**Your goal:** Where the line containing "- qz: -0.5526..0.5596" appears, start copying; continue through the last line below and copy nothing else.

== Material provided ==

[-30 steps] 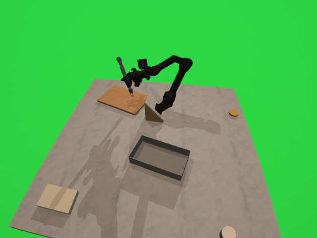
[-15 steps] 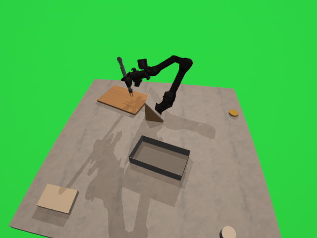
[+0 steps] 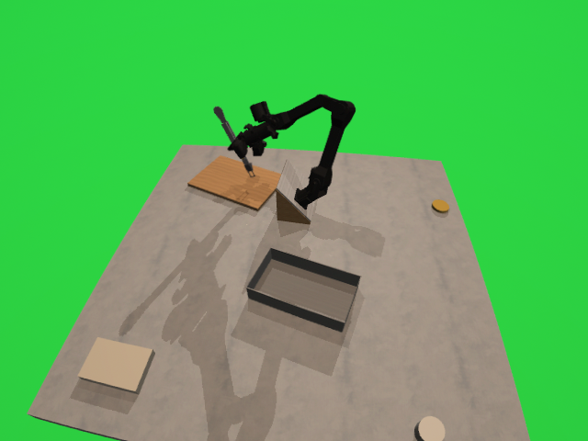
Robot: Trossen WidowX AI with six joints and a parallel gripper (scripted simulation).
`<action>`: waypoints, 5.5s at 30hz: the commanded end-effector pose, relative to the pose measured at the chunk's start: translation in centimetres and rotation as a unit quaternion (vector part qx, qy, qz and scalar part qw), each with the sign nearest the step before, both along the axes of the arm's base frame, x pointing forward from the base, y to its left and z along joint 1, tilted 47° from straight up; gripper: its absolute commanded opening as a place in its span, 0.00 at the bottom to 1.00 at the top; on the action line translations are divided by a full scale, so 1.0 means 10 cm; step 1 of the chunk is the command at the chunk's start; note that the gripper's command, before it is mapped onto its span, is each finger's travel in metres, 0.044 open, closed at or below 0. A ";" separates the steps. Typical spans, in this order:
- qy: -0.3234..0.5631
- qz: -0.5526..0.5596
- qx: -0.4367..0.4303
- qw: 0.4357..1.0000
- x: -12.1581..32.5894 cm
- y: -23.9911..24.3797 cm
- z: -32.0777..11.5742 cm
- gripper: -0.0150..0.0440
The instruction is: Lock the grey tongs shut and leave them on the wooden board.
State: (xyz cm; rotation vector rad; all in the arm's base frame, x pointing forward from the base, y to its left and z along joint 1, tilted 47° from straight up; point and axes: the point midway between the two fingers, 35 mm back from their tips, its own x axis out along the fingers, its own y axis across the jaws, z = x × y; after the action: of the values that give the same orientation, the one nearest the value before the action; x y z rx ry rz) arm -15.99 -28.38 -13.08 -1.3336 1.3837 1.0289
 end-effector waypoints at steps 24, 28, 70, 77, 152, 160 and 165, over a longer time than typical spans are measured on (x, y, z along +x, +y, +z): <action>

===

**Completed exercise:**
- qz: -0.5526..0.5596
- qx: -0.4367..0.4303
- qw: 0.4357..1.0000
- x: -12.1581..32.5894 cm
- y: -23.9911..24.3797 cm
- z: -32.0777..11.5742 cm
- gripper: -0.0150..0.0440
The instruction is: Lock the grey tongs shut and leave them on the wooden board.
State: (xyz cm; rotation vector rad; all in the arm's base frame, x pointing forward from the base, y to its left and z along joint 1, tilted 47° from straight up; point and axes: the point midway between the two fingers, 35 mm back from their tips, its own x axis out along the fingers, its own y axis across the jaws, z = x × y; after the action: of the values that give the same orientation, the one nearest the value before the action; x y z rx ry rz) arm -15.99 -28.38 -13.08 -1.3336 1.3837 1.0289
 end-effector waypoints at steps 24, 28, 70, 77, 152, 160 and 165, over a longer time than typical spans are measured on (x, y, z along +x, +y, +z): <action>

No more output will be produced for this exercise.